__Task statement__.
Among the lines of data below, reproduce only those from the one with "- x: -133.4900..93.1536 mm" through the one with "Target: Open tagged", exactly as they stand, both ends included.

----------------

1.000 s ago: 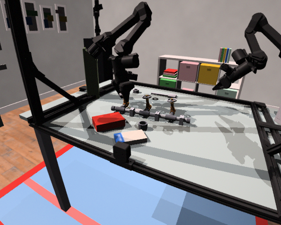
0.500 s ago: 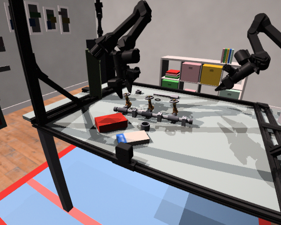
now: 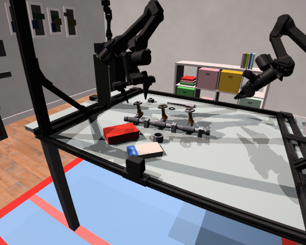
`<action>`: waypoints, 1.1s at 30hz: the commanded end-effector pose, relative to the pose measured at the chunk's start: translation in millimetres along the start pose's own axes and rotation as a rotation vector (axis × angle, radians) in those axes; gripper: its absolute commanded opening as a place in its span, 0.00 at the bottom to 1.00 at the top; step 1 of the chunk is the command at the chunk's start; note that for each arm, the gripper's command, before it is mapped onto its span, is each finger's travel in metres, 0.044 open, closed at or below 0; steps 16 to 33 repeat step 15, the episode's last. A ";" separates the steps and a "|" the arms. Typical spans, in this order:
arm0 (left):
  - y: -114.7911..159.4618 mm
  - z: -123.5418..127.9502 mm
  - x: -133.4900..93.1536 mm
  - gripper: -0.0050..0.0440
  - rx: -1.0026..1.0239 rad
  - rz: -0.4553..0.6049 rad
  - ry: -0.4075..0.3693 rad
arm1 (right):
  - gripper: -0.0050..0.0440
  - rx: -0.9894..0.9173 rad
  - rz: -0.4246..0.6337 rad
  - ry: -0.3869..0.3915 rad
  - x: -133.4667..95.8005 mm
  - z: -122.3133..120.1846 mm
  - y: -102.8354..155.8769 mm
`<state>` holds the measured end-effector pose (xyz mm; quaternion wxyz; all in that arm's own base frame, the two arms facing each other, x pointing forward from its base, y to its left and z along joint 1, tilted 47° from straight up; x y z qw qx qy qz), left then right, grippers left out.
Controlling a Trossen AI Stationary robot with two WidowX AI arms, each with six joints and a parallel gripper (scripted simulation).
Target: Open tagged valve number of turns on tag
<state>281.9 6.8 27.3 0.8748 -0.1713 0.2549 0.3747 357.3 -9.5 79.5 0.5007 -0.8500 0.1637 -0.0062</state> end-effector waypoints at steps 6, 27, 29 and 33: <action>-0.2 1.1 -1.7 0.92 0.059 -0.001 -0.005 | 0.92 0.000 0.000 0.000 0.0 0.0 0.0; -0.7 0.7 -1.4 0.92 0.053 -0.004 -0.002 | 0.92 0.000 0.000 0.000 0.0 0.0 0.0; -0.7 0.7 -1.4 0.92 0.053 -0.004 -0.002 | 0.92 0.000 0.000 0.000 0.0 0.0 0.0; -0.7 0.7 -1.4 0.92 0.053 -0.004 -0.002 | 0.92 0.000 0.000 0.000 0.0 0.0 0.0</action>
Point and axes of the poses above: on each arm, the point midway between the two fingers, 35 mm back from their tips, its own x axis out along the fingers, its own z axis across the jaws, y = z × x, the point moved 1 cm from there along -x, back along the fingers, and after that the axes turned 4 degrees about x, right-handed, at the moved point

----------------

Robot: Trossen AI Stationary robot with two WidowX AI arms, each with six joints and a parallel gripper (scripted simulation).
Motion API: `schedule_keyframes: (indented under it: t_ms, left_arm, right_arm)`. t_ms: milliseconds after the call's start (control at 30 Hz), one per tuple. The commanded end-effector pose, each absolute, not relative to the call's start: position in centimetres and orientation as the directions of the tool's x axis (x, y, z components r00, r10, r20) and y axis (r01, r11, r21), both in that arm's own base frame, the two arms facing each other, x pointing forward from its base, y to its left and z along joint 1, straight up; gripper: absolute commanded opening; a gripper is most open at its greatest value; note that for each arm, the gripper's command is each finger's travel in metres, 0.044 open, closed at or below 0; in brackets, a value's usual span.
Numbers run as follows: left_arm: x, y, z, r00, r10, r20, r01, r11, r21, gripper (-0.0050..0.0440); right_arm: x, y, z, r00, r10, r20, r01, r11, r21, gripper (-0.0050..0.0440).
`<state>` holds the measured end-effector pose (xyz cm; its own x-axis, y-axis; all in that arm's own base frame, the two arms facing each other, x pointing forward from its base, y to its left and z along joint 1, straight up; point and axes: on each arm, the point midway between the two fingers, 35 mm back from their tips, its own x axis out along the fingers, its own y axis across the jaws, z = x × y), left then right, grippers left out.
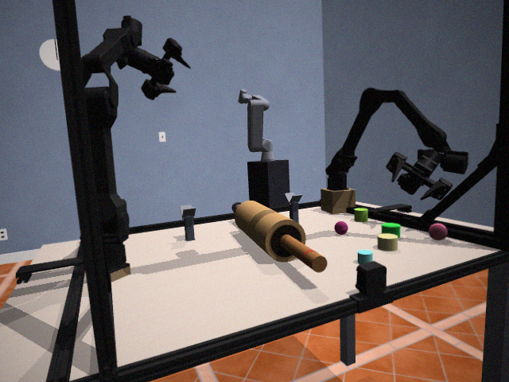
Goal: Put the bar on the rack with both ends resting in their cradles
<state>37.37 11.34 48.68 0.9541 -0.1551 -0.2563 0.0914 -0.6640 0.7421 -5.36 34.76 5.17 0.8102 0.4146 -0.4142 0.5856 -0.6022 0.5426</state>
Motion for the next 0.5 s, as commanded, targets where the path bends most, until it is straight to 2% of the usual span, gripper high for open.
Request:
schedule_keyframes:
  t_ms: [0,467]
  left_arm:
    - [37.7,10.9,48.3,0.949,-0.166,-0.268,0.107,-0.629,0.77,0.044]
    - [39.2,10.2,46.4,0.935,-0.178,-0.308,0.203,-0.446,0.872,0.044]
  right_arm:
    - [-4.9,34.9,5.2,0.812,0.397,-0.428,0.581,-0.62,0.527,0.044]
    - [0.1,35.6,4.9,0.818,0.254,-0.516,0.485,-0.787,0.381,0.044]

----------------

__Exercise result__.
  - x: -133.4900..93.1536 mm
  - gripper: -0.0050..0.0440
  - rx: -1.0026..1.0239 rad
  - rz: -0.4553..0.6049 rad
  - ry: -0.4075..0.3693 rad
arm1 (right):
  - gripper: -0.0050..0.0440
  - rx: -0.9894..0.9173 rad
  - rz: -0.4246..0.6337 rad
  - ry: -0.3869..0.3915 rad
  - x: -133.4667..95.8005 mm
  - z: -122.3133..120.1846 mm
  - y: -102.8354..155.8769 mm
`<state>` holds the measured end-effector pose (xyz mm; quaternion wxyz; all in that arm's own base frame, the two arms facing each other, x pointing forward from its base, y to its left and z along joint 1, tilted 47° from straight up; x y z qw qx qy qz), left then right, grippers left out.
Controlling a Trossen AI Stationary robot with two WidowX AI arms, each with six joints and a parallel gripper (scripted simulation).
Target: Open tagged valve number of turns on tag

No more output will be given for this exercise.